- **ACTIVITY**
Lines holding the word "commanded": how many does the material below have? Answer with nothing but the number.

- **STORED DATA**

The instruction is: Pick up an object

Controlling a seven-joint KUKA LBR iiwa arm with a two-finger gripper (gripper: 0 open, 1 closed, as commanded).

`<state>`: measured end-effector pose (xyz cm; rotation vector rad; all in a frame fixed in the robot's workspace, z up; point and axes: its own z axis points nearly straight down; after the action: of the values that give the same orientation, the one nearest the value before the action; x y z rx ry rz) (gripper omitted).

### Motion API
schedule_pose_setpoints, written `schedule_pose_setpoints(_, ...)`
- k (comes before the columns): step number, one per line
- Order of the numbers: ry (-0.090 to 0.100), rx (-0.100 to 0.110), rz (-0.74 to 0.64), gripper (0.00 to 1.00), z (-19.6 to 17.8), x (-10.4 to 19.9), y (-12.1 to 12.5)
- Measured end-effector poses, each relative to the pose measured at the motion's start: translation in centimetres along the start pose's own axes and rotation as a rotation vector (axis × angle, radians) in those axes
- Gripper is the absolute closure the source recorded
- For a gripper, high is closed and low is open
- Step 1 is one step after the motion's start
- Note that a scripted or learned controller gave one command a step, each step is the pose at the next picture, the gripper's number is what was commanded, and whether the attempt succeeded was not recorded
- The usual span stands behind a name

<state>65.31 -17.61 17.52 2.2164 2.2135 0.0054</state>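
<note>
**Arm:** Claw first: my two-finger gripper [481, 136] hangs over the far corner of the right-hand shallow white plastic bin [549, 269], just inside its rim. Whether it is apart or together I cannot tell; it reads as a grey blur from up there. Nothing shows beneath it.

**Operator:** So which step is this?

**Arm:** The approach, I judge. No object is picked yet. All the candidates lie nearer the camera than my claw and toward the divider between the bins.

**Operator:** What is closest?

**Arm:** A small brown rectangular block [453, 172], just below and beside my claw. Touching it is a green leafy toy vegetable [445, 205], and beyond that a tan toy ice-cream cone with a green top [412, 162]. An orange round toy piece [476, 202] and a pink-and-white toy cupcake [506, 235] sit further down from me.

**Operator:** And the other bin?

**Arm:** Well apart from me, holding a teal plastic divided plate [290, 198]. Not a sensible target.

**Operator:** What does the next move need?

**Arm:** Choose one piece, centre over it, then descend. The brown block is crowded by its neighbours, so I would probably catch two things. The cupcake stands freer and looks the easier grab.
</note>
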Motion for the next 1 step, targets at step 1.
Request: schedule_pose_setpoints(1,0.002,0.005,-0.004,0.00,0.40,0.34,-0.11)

- **TASK OUTPUT**
2